#### EXERCISE DESCRIPTION:
Retype exactly the lines below, beginning with the first and ending with the line where "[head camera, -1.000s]" appears.

#### PROVIDED RECORDS:
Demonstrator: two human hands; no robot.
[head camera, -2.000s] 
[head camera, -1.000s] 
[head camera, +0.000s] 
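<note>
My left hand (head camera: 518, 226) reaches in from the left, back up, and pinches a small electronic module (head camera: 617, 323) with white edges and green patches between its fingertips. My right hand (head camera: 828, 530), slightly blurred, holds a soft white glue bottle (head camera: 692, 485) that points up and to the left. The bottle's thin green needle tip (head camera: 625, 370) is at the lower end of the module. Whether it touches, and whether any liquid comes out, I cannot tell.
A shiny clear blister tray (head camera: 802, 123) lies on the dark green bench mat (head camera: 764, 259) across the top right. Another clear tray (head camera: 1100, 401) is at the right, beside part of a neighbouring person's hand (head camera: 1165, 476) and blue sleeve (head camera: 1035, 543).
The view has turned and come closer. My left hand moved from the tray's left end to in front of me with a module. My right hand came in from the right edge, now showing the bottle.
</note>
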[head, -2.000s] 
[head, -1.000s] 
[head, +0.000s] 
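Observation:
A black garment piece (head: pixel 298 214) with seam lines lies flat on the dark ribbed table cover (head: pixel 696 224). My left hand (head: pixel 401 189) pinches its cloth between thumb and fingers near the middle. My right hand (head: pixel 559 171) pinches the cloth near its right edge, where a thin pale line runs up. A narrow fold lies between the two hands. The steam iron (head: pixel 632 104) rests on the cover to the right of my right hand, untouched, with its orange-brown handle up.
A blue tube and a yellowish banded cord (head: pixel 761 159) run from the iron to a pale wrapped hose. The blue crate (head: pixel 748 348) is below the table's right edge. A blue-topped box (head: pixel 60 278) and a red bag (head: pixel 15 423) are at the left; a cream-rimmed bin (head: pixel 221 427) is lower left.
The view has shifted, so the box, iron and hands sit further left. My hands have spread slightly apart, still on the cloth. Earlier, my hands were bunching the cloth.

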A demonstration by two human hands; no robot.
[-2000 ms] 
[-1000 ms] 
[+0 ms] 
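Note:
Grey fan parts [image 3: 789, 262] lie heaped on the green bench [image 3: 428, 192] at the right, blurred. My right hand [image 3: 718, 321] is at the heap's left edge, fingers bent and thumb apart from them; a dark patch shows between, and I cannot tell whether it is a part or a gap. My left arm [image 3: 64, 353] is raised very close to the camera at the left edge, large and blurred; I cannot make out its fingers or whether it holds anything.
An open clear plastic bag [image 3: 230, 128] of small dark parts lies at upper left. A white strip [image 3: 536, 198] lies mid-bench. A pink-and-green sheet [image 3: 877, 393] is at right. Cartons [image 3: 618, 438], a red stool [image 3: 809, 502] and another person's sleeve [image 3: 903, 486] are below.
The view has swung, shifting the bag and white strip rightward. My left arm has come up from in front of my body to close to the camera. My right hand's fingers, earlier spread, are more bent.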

#### EXERCISE OUTPUT:
Demonstrator: two human hands; no robot.
[head camera, -2.000s] 
[head camera, -1.000s] 

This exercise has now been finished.